■ **SUPPLIED INFORMATION**
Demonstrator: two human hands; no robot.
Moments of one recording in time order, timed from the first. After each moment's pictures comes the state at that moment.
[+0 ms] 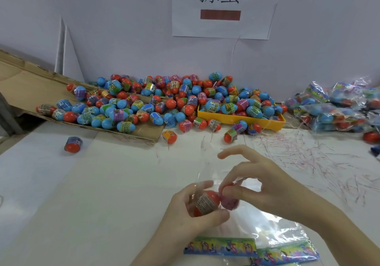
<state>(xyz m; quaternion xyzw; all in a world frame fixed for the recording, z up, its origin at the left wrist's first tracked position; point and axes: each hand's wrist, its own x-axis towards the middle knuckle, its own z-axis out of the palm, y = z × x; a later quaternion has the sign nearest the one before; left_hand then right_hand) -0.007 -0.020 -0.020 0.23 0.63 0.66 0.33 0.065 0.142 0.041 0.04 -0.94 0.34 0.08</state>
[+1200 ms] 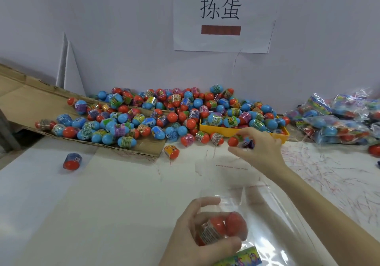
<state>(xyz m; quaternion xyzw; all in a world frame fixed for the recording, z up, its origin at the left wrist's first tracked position) -0.008 -0.018 -0.019 0.26 0.61 0.67 0.34 -0.023 0.212 0.011 -0.24 -0.91 0.19 0.27</state>
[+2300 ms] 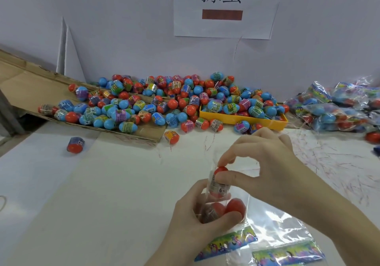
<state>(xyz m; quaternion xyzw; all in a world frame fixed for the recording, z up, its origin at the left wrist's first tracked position) 0.002 -0.016 -0.019 0.28 0.63 0.67 0.27 0.059 0.108 0.088 -0.07 -0.98 0.16 0.11</state>
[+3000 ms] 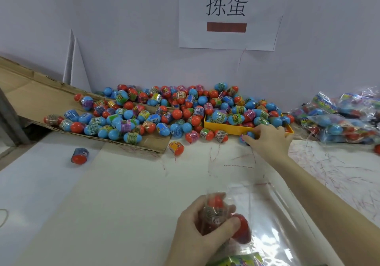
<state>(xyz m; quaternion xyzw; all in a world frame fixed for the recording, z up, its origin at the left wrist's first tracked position) -0.002 -0.017 -0.017 0.22 0.60 0.70 0.31 -0.049 0.248 -0.001 -0.40 -0.89 0.05 0.19</state>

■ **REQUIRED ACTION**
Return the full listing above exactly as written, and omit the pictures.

■ **RESULT FOR THIS TASK**
Demonstrator: two human hands; no robot.
Moments of one recording in time order, timed from the first. After each moment's pictures comes the state at that moment.
[+0 ms] 
<state>(xyz m; quaternion xyzw; all in a world frame fixed for the recording, z up, its origin at the left wrist's first tracked position; point and axes: each hand's wrist, its own x-axis towards the middle knuckle, its own z-axis out of the palm, y = z × x; a later quaternion has the sign nearest the one before; left_hand then right_hand) -0.007 -0.020 -0.020 0.23 0.63 0.66 0.33 0.065 0.142 0.041 0.04 -0.94 0.34 0.08</state>
[+1200 ms] 
<state>(xyz m; quaternion xyzw; all in a world frame fixed for the recording, z up, its origin at the left wrist's first tracked position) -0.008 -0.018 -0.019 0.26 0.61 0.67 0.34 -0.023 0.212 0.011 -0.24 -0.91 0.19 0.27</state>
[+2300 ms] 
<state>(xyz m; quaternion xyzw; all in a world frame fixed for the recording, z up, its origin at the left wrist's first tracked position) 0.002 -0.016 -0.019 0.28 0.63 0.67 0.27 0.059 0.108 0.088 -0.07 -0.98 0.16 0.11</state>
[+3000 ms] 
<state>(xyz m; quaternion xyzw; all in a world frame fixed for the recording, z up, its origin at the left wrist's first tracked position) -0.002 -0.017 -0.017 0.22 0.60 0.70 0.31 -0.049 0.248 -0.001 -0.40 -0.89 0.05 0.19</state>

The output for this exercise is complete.